Algorithm-Driven Mechanical Trading
Potential for 80 Billion Dollars in Selling Over a Month

The U.S. stock market rebounded sharply last week, recovering most of its midweek losses, but a warning has emerged that algorithm-based funds are set to carry out massive sell-offs this week.

"U.S. Stocks Face 33 Billion Dollar Selloff This Week," Goldman Sachs Warns

On the 9th (local time), Bloomberg, citing a Goldman Sachs report, reported that Commodity Trading Adviser (CTA) funds are expected to maintain a net-selling stance in the Standard & Poor's (S&P) 500 index over the coming week, regardless of the market's direction. CTAs are hedge funds that primarily invest in derivatives centered on the commodity futures market. They follow market trends based on algorithms and trade mechanically.
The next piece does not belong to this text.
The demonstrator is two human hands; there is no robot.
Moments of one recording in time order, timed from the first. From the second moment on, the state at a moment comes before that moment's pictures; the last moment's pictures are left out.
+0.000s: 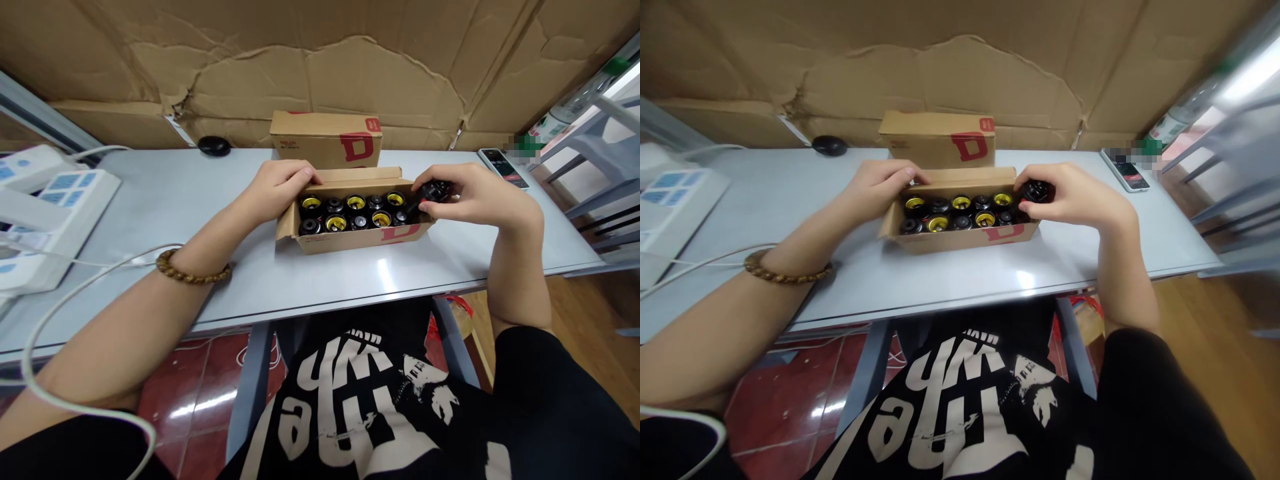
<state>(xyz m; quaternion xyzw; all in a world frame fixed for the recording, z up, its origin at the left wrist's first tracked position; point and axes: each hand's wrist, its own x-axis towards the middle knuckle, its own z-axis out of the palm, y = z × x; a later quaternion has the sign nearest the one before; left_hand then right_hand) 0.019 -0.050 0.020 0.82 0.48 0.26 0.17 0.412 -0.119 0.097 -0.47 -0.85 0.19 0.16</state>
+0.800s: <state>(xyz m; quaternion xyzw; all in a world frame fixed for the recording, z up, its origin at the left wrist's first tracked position) 0.020 -0.049 0.020 0.82 0.48 0.25 0.17 0.406 -0.127 0.093 -0.48 -0.85 0.06 0.22</state>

Goldman Sachs, a leading investment bank (IB) on Wall Street, warned that if the downtrend resumes, roughly 33 billion dollars (about 48.3186 trillion won) of sell orders could hit the market this week alone. If the S&P 500 index falls below the 6707 level, additional selling of up to 80 billion dollars could occur over the next month. Even if the market moves sideways, about 15.4 billion dollars of selling is expected over the week, and even in a rising market, it is projected that around 8.7 billion dollars worth of stocks will be sold.


Investor anxiety has intensified. Goldman Sachs said, "Changes in option dealers' positions are also fueling stock market volatility," adding, "The so-called 'long gamma' positions, which had been acting as a buffer and capping the index's break above the 7000 level, are now estimated to have shifted to 'short gamma'." Long gamma positions dampen volatility by selling when the market rises and buying when it falls, whereas short gamma refers to a situation where more is sold as the index declines and more is bought as it rises. This means dealers are in a position where they have to dump additional stocks to respond to volatility.

"U.S. Stocks Face 33 Billion Dollar Selloff This Week," Goldman Sachs Warns

Goldman Sachs warned, "As immediate reallocations of capital for risk-off purposes have become difficult, intraday volatility has intensified, and this is becoming an obstacle to the overall price trend stabilizing," adding, "Buckle up."


Seasonal factors are also unfavorable. Historically, February is a month when volatility increases as the strong inflows of funds seen in January fade. Goldman Sachs also cited as a key factor the fact that retail investors, who had been buying stocks on every dip, are starting to show signs of fatigue. Over two days last week, retail investors were net sellers of about 690 million dollars. This suggests their willingness to buy has weakened. In particular, as cryptocurrency-related stocks have been hit, investor sentiment has deteriorated further, leading to projections that a solid rebound like last year's will be difficult.


Meanwhile, early last week the S&P 500 and Nasdaq 100 plunged, and only the S&P 500 rebounded, surging 2% on the 6th. Fears that Anthropic's new artificial intelligence (AI) tool could disrupt existing industries wiped out billions of dollars in market capitalization from software (SW), financial services, and asset management stocks.